Social promotion doesn’t work, writes Arthur Levine, president of Teachers College at Columbia, in the New York Times. Neither does flunking students. “Research on the subject is clear: neither social promotion nor holding back students works,” Levine writes. “Leaving students back increases their dropout rate, while using the same methods to teach them the subjects they failed to master the first time does not help them progress. Socially promoted students, meanwhile, are unable to learn more advanced material in the next grade and are more likely to become disruptive, diminishing their classmates’ ability to learn as well.” He advocates flexibility.
There are three steps the school system could take that might quell this fruitless debate and help our children. First, starting from the first days in a classroom, schools could assess all students’ skills – moving ahead students who are beyond their grade level and providing additional instruction to students who are behind. Second, the system could create transitional classes between grades. Thus, the student who would ordinarily be left back in third grade, say, would move into an intermediary third-fourth grade in which the focus would be on remediation in areas of weakness and building on subjects already mastered, instead of repeating the entire grade.

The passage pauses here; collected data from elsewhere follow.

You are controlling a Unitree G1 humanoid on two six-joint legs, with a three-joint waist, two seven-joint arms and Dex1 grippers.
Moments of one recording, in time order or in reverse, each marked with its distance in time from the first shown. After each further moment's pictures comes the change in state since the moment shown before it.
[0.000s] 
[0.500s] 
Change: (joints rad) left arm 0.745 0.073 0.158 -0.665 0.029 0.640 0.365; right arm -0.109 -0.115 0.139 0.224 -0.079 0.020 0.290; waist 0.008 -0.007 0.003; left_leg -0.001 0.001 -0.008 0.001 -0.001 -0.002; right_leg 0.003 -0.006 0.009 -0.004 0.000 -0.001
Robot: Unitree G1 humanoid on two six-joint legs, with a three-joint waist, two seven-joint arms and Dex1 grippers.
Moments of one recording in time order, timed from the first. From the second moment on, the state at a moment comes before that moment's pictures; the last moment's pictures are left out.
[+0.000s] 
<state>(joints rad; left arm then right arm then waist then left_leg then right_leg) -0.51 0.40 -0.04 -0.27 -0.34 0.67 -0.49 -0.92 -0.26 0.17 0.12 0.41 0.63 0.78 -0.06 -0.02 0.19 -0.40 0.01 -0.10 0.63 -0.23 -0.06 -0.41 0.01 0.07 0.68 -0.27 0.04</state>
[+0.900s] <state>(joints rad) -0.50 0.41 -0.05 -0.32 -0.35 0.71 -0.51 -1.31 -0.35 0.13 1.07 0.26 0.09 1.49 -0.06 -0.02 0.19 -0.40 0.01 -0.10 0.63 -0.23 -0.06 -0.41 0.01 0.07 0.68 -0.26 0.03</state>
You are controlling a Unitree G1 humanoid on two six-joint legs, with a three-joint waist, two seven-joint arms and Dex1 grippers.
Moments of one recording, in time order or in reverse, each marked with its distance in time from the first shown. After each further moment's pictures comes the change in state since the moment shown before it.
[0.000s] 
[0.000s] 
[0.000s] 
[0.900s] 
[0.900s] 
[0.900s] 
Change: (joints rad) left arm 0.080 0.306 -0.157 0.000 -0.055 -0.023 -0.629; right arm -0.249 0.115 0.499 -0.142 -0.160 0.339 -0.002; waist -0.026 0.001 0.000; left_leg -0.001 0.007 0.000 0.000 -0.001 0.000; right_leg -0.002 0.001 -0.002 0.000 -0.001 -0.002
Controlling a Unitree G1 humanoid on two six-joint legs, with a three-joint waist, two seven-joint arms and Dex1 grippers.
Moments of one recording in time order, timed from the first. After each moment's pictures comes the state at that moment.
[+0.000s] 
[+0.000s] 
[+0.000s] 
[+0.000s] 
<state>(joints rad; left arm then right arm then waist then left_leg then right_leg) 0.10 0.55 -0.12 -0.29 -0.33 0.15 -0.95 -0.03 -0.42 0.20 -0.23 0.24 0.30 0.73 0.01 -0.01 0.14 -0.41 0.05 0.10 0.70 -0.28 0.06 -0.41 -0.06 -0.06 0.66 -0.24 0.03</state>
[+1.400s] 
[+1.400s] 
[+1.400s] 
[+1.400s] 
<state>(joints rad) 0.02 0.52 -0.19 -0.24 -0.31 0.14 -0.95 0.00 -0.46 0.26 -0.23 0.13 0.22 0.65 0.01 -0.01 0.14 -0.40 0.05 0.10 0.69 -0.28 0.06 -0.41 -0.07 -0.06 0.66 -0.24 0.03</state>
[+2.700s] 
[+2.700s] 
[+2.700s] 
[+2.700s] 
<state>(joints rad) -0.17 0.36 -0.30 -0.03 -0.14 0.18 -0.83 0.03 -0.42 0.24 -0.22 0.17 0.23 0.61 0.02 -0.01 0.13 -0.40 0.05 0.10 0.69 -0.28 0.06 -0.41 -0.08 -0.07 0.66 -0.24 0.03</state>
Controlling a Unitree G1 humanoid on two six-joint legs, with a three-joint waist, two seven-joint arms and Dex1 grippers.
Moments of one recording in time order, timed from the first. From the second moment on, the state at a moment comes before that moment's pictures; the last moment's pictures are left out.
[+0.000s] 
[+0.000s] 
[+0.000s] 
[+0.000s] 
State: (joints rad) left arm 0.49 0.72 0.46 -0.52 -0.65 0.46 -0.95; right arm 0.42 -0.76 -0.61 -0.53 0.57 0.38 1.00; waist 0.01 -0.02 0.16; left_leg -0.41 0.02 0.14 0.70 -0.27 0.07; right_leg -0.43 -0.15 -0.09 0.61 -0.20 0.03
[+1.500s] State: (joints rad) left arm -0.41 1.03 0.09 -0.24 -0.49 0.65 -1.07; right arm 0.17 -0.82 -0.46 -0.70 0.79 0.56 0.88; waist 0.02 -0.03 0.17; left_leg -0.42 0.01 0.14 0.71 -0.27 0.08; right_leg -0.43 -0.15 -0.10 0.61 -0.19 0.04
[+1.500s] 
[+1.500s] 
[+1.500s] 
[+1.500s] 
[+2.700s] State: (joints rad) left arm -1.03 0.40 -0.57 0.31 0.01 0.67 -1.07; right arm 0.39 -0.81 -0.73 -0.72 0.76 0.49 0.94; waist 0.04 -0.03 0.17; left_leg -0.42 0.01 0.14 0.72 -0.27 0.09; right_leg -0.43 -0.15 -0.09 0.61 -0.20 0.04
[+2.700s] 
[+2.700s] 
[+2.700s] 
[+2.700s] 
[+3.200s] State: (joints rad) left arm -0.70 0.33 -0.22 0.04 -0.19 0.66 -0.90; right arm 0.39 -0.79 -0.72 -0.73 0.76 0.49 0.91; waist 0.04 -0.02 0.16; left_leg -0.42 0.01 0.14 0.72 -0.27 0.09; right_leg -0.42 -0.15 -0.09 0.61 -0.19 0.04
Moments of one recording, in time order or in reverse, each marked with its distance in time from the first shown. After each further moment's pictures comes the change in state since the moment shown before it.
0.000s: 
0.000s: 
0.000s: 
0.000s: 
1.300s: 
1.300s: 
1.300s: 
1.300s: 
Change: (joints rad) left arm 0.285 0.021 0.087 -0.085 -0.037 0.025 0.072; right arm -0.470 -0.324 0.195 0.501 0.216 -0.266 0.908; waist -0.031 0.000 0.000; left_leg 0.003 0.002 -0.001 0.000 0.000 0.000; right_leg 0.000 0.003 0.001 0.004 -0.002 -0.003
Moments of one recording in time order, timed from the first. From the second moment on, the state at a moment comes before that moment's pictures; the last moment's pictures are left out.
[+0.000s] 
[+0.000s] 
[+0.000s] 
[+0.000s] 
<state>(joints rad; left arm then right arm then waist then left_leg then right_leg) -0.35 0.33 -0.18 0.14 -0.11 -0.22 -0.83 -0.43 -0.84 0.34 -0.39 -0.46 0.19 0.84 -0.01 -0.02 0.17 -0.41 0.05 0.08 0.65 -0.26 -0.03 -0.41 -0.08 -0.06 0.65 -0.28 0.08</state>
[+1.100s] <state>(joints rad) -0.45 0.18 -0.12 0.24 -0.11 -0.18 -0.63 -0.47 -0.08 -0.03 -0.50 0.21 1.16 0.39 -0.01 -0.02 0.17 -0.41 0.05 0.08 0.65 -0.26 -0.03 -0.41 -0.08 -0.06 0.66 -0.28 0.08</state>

Third, the school system could extend the school day or academic year for all students, allowing advanced students to take enrichment classes and lagging students to do additional work in areas in which they learn more slowly.
If we abandon grouping students by age and grade, fast learners might finish school in 10 years; slow learners might need 14 years.
Education Gadfly likes the idea, but says it needs to be backed by “high standards, rigorous assessment, and strict results-driven accountability.”